Pytorch and CUDA environment setup issue

Hi, all!

I’m trying to setup the conda environment from [link] on my machine.

Below is my machine specification from nvidia-smi command output.
±----------------------------------------------------------------------------+
| NVIDIA-SMI 525.147.05 Driver Version: 525.147.05 CUDA Version: 12.0 |
|-------------------------------±---------------------±---------------------+
| GPU Name Persistence-M| Bus-Id Disp.A | Volatile Uncorr. ECC |
| Fan Temp Perf Pwr:Usage/Cap| Memory-Usage | GPU-Util Compute M. |
| | | MIG M. |
|===============================+======================+======================|
| 0 NVIDIA RTX A5000 Off | 00000000:21:00.0 Off | Off |
| 30% 57C P2 68W / 230W | 1404MiB / 24564MiB | 0% Default |
±------------------------------±---------------------±---------------------+

±----------------------------------------------------------------------------+
| Processes: |
| GPU GI CI PID Type Process name GPU Memory |
| ID ID Usage |
|=============================================================================|
| No running processes found |
±----------------------------------------------------------------------------+

The requirement provided in the GitHub repo is:

  • python=3.8.3
  • pytorch=1.7.0
  • torchvision=0.8.1
  • cudatoolkit=10.1
    =====================

Setup docker environment using image nvcr.io/nvidia/pytorch:20.09-py3.

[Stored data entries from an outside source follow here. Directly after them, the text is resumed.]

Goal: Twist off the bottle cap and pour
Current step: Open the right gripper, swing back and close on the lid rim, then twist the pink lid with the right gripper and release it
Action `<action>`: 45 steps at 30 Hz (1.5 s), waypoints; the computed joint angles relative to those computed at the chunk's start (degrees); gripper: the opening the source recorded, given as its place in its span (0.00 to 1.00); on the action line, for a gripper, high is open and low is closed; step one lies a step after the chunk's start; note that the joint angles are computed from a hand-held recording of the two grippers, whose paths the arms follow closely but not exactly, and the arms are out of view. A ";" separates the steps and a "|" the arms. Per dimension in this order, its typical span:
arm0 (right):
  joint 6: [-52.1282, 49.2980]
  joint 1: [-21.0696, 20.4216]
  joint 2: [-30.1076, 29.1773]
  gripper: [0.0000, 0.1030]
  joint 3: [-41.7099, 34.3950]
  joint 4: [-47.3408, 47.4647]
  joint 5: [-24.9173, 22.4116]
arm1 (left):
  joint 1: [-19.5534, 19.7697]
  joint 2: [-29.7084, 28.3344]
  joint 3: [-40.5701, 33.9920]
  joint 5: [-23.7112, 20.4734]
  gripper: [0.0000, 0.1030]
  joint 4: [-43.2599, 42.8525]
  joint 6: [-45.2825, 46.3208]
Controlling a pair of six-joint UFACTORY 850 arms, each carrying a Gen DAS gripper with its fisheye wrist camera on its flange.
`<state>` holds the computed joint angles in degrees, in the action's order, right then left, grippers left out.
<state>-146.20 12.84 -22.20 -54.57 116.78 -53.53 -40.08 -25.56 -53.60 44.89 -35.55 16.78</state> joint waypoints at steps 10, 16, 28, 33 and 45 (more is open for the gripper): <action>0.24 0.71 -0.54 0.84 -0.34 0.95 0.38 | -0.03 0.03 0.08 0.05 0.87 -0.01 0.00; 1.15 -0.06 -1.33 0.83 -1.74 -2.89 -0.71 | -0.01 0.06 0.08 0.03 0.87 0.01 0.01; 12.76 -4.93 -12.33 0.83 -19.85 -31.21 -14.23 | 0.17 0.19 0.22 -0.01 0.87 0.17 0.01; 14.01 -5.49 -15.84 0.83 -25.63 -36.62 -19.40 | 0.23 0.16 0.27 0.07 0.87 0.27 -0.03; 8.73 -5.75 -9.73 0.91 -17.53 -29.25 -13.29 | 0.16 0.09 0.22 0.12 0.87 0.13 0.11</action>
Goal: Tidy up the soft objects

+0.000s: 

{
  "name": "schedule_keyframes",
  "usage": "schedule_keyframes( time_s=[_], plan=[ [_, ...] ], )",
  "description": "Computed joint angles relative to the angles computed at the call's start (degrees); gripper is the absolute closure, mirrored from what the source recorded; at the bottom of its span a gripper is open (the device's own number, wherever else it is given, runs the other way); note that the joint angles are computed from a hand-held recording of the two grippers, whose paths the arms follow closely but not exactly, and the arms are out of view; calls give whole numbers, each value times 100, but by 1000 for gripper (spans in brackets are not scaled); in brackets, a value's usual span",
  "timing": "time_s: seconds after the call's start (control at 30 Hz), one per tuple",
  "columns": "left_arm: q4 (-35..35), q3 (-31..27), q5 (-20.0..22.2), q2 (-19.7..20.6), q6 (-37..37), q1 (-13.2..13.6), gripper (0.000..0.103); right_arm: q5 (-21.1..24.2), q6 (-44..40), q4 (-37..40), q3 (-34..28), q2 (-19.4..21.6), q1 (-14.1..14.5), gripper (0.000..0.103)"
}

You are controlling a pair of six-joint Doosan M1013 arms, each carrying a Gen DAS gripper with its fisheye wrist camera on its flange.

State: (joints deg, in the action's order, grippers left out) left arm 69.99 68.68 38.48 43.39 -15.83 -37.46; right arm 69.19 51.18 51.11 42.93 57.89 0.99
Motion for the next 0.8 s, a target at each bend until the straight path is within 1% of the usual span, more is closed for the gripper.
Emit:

During the setup, I received this issue:
NVIDIA NVIDIA RTX A5000 with CUDA capability sm_86 is not compatible with the current PyTorch installation

I went through this post where it was mentioned to upgrade pytorch
I configured new conda environment which includes:

  • python=3.8.3
  • pytorch=1.9.0
  • torchvision=0.10.0
  • cudatoolkit=11.1
    =====================

Now, the training is going on fine, but the intermediate generated images look very unexpected.
I’m not facing any issue when installing and training in the machine with RTX 2080.
Is it because of the required env has to do something with CUDA or GPU architecture?

Install the current stable or nightly PyTorch binary with CUDA 11.8 or 12.1 and it should work.